Less than four years later, his manufacturing work was being featured on NBC Nightly News.
The national television news program highlighted Smith and his Humanitarian Design Corps colleagues for a motorized arm they crafted within CWRU’s Larry Sears and Sally Zlotnick Sears think[box]. The student organization’s work helped Cleveland photographer Aurelian Barber expand his reach—literally—by adding a motorized arm for a swiveling gimbal to Barber’s wheelchair. The attachment allows Barber, who has limited movement in his limbs’ muscles and joints due to arthrogryposis, to stabilize, position and reposition his camera at whatever angle his artistic eye desires.
It’s this kind of meaningful, hands-on experience for which Case Western Reserve is known—and that is being fueled by gifts by university supporters like Grant (CIT ‘66; GRS ‘68, engineering) and Dorrit Saviers. The couple recently made a $5 million estate commitment to Case Western Reserve for undergraduate experiential learning.
Like Smith, Grant Saviers arrived on campus never having used—or, in this case, never having seen—the resource that would define his career: a computer. Halfway through his first year, Saviers discovered Case Institute of Technology’s computing center and the Burroughs 220, a room-sized machine with tape drives and punch cards. He was encouraged to see what he could do with it.

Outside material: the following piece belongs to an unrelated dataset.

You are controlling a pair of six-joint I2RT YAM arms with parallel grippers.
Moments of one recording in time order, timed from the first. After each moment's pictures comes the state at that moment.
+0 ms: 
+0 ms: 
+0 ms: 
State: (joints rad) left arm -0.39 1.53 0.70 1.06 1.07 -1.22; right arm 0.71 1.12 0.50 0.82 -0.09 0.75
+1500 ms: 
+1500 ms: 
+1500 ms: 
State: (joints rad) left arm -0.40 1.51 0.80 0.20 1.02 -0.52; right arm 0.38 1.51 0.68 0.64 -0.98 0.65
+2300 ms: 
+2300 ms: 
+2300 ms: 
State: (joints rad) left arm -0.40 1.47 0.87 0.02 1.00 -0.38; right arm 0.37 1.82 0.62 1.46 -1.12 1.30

Saviers went on to study computer engineering before it was even a degree, then led a successful career in computer storage systems, eventually retiring as chairman and CEO of Adeptec Inc.
”Giving people responsibility and letting them grow is something I practiced all throughout my career,” he explained.
Now, he wants that experimental environment to flourish at his alma mater through resources like those available in Sears think[box], the university’s seven-story, 50,000-square-foot innovation center and makerspace.
”When you’ve got a hands-on creative space, ongoing funding is pretty important to maintain the best equipment,” Saviers noted, “so the strategy think[box] undertook was to get the best of various ‘maker’ technologies to have the students learn on and use.”
For students involved in developing the motorized arm for Barber’s wheelchair, this equipment was invaluable to enhancing their classroom education. They used top-of-the-line prototyping tools on the Prentke Romich Floor; high-tech metal- and wood-working shops on the Lubrizol Foundation and Kent H. Smith and Kelvin Smith Fabrication Floor for machining; and their team’s dedicated area within the Eric T. Nord Project Space Floor for collaboration.
“This project wouldn't even be possible without think[box],” said Smith, a mechanical and aerospace engineering major who noted Sears think[box] was a key reason he chose to attend Case Western Reserve.
“The design for manufacturability concept is heavily enforced in mechanical engineering courses, but actually being able to make the part is a great learning experience," continued Smith, who has a post-graduation position as a manufacturing engineer lined up at BWX Technologies this summer.
And, as the students often discover, this hands-on work can be life-changing—for them and for others.
“To be able to hear that we really changed someone’s life,” Grant Boone, a rising fourth-year mechanical and aerospace engineering student, said on NBC Nightly News, “that’s hugely gratifying for us.”